Se l’AfD supererà la soglia del 10 per
cento (ciò che molti temono, constatando la presa della retorica
populista sulla rabbia strisciante troppo a lungo repressa dalla
letargocrazia merkeliana) non solo l’asse del dibattito pubblico si
sposterà più a destra, secondo un modello già visto in Francia e che ha
creato in quel Paese terremoti politici e culturali dall’esito tuttora
incerto; soprattutto, sarà a rischio il deal che secondo molti il
presidente francese Emmanuel Macron e Angela Merkel hanno in mente per
l’autunno: il ministro francese Bruno Le Maire a capo dell’Eurogruppo,
il banchiere tedesco Jens Weidmann a capo della Banca centrale europea e
la trasformazione del Meccanismo europeo di Stabilità (o “Fondo
salva-Stati”) in un Fondo comune trasparente gestito “democraticamente”,
in grado di prestare danaro ai Paesi in difficoltà e di iniziare a
sanare, in modo non tecnocratico ma condiviso, gli squilibri dell’Unione
europea.

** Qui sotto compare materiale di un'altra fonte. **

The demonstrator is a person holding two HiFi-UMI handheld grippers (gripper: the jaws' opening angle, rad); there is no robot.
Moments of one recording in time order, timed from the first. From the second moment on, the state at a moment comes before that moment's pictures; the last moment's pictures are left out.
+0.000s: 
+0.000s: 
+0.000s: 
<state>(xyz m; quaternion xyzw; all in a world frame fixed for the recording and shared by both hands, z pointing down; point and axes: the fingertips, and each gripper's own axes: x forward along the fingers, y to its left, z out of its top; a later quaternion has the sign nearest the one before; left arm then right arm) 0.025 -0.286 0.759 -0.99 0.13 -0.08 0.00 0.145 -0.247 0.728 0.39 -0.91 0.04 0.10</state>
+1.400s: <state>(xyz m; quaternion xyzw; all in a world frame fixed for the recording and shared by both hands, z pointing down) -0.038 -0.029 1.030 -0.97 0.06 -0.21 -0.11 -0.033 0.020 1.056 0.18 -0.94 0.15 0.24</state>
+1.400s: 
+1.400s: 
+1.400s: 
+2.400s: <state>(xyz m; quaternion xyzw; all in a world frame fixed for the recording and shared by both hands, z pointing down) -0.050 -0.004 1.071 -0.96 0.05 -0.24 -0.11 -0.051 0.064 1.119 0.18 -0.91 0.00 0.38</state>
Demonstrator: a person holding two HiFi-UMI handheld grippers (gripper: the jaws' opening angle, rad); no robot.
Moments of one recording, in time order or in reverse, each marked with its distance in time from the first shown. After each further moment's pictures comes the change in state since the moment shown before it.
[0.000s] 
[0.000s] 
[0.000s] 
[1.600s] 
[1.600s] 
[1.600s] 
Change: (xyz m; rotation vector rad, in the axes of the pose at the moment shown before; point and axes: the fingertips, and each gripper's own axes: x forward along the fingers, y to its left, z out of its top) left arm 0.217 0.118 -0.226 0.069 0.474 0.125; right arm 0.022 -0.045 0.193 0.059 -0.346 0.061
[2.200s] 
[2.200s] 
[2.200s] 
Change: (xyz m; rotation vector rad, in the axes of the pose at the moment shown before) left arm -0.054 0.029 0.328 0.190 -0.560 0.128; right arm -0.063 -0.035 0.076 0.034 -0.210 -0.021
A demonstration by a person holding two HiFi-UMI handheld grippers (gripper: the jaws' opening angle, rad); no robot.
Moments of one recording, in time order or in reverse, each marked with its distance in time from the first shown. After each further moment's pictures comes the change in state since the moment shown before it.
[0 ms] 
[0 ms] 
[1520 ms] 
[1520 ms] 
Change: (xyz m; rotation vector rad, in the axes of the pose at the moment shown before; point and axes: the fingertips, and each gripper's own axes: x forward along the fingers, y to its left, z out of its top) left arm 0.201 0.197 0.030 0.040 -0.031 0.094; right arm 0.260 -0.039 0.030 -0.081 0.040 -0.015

Un rilancio dell’integrazione continentale che richiederà
sicuramente delle rinegoziazioni degli accordi europei, non semplici da
far digerire ai Paesi del gruppo di Visegrad; una prospettiva complicata
da imporre allo stesso Partito liberale tedesco (anche per questo, una
nuova Grande Coalizione a Berlino potrebbe essere la soluzione più
semplice; o in alternativa un governo Cdu-Verdi), ma forse troppo
rischiosa se l’unica novità delle urne sarà la risposta al disagio
tramite un rigurgito di nazionalismo.